━━ Information supplied

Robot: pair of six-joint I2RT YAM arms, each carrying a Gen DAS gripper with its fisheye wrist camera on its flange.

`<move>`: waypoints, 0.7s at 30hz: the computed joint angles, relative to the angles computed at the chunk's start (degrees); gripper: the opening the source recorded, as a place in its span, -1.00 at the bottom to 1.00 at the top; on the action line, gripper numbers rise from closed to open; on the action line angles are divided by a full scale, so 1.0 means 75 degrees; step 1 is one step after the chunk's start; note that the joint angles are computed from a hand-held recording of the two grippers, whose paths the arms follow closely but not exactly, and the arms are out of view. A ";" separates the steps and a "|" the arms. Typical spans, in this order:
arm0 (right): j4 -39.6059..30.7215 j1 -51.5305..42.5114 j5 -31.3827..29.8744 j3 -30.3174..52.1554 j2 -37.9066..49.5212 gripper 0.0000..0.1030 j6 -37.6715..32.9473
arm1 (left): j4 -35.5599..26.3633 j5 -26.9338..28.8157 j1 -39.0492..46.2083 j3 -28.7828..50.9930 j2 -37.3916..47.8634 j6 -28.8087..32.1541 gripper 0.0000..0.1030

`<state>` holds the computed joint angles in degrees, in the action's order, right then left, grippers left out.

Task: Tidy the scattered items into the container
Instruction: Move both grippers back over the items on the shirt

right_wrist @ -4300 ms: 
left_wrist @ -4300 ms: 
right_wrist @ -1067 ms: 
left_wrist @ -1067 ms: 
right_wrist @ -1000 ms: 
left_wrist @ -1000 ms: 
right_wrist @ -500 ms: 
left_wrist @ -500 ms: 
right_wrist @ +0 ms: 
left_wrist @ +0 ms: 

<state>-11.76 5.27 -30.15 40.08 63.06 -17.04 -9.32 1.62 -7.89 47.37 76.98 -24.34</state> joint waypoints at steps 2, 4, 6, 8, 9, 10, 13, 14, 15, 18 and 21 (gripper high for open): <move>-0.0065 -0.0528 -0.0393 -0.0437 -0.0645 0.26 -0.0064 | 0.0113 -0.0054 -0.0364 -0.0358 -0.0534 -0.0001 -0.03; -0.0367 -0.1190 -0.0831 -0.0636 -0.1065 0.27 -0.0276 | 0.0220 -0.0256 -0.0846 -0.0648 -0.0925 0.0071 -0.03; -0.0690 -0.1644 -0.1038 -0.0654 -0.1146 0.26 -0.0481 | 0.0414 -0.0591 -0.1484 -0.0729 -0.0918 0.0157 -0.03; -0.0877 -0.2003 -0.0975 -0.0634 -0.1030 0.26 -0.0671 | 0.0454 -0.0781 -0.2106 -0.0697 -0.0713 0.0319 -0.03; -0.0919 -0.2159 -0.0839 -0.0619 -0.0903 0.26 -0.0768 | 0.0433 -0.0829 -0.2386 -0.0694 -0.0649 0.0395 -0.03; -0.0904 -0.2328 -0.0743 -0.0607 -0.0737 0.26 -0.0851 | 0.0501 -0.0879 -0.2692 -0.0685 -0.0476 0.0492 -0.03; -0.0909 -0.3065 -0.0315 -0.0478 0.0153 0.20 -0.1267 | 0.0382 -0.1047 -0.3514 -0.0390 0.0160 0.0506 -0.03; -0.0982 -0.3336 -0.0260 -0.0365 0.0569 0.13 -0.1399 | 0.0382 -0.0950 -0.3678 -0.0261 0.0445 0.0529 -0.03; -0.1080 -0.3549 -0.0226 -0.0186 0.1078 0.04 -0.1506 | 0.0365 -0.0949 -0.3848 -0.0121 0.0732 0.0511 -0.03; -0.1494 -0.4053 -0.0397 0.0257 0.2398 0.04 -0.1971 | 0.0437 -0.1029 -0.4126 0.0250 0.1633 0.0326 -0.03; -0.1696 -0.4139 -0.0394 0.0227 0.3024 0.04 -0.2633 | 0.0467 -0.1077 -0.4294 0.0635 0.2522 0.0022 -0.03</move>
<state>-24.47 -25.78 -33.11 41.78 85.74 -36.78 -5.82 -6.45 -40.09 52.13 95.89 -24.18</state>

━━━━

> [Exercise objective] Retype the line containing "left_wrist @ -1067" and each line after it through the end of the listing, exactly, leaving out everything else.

> [Output for this task]
left_wrist @ -1067 ms: 
right_wrist @ -1000 ms: 
left_wrist @ -1000 ms: 
right_wrist @ -500 ms: 
left_wrist @ -500 ms: 
right_wrist @ +0 ms: 
left_wrist @ +0 ms: 

<state>-11.76 5.27 -30.15 40.08 63.06 -17.04 -9.32 1.62 -7.89 47.37 76.98 -24.34</state> joint waypoints at steps 2, 4, 6, 8, 9, 10, 13, 14, 15, 18 and 21 (gripper high for open): <move>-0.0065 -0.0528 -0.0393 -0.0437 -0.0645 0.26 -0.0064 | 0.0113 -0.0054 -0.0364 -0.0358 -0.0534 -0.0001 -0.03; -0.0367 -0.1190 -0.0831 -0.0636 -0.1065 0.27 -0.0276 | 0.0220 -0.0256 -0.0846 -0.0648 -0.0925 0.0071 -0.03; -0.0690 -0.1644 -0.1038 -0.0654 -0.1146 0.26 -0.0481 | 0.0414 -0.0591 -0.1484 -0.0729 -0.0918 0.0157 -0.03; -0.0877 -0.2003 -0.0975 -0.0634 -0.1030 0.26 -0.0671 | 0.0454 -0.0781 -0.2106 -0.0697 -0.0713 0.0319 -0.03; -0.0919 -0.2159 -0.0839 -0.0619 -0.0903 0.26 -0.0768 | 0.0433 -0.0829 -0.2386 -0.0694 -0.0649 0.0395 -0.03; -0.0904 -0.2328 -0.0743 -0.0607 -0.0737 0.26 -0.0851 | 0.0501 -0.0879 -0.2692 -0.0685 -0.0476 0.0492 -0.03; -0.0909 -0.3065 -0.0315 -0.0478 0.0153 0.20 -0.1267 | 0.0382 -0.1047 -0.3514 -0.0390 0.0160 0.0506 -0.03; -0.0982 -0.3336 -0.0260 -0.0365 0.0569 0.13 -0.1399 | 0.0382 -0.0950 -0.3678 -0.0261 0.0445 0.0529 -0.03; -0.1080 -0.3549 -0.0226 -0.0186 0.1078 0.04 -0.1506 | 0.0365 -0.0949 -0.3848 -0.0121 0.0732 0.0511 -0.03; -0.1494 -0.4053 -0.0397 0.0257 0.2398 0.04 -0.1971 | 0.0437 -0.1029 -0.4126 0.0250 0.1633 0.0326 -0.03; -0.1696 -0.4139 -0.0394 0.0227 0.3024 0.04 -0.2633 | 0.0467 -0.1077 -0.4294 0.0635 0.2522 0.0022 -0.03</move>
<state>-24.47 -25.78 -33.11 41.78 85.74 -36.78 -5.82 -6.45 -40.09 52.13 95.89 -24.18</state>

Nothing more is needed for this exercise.